§ **WORK ITEM**
Beneath this line is the data. Output exactly the lines from the line with "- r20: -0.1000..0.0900" to the line with "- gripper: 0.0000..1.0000", both ends included, and nothing more.

BEGIN PROVIDED DATA

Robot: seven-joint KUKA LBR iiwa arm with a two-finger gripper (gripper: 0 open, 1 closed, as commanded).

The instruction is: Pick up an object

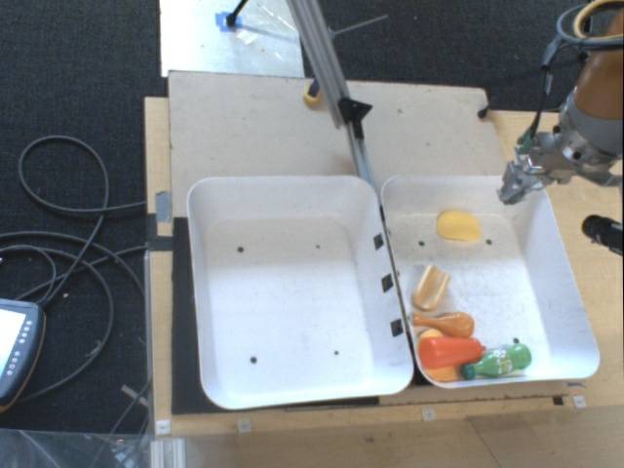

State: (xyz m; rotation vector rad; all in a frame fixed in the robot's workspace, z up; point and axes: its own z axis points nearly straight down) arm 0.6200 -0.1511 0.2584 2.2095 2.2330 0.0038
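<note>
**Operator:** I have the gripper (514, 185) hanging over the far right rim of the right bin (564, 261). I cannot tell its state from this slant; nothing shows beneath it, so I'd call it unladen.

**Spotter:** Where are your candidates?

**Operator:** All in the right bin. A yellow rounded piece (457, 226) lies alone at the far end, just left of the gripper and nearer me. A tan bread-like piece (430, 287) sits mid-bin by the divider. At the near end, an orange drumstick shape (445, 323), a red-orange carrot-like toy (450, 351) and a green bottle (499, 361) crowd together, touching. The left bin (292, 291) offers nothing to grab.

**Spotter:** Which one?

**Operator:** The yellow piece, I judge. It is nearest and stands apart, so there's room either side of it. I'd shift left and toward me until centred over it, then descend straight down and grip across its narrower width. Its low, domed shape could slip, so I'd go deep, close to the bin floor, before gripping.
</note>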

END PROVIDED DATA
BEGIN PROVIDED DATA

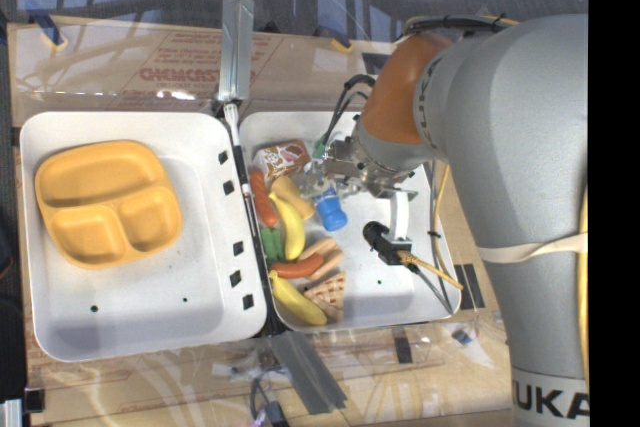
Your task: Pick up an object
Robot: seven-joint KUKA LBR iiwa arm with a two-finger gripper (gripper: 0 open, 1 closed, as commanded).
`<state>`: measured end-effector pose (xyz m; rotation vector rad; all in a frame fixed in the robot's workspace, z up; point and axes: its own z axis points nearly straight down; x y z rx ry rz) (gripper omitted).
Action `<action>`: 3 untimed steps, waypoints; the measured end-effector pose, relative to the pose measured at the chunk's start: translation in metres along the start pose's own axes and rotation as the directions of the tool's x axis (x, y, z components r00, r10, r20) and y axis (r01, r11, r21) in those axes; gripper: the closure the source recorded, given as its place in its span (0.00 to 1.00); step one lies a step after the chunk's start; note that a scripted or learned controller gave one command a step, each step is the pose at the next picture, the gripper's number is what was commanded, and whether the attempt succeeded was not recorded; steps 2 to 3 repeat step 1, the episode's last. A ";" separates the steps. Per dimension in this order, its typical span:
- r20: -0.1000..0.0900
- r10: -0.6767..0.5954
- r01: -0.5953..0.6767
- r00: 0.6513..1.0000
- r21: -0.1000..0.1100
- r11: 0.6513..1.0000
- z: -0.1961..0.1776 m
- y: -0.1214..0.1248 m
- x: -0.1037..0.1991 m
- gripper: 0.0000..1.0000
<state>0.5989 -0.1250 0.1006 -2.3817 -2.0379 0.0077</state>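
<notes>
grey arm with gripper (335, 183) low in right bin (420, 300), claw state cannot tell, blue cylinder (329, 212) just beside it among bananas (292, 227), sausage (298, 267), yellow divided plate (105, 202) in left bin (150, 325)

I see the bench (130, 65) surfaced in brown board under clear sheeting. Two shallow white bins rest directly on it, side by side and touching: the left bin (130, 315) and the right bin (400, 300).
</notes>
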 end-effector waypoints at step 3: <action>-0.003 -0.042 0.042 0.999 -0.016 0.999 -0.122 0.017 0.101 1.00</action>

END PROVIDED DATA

§ **RESULT OF THIS TASK**
- r20: -0.1000..0.0900
- r10: -0.6767..0.5954
- r01: -0.5953..0.6767
- r00: 0.6513..1.0000
- r21: -0.1000..0.1100
- r11: 0.6513..1.0000
- z: -0.1961..0.1776 m
- y: -0.1214..0.1248 m
- x: -0.1037..0.1991 m
- gripper: 0.0000..1.0000

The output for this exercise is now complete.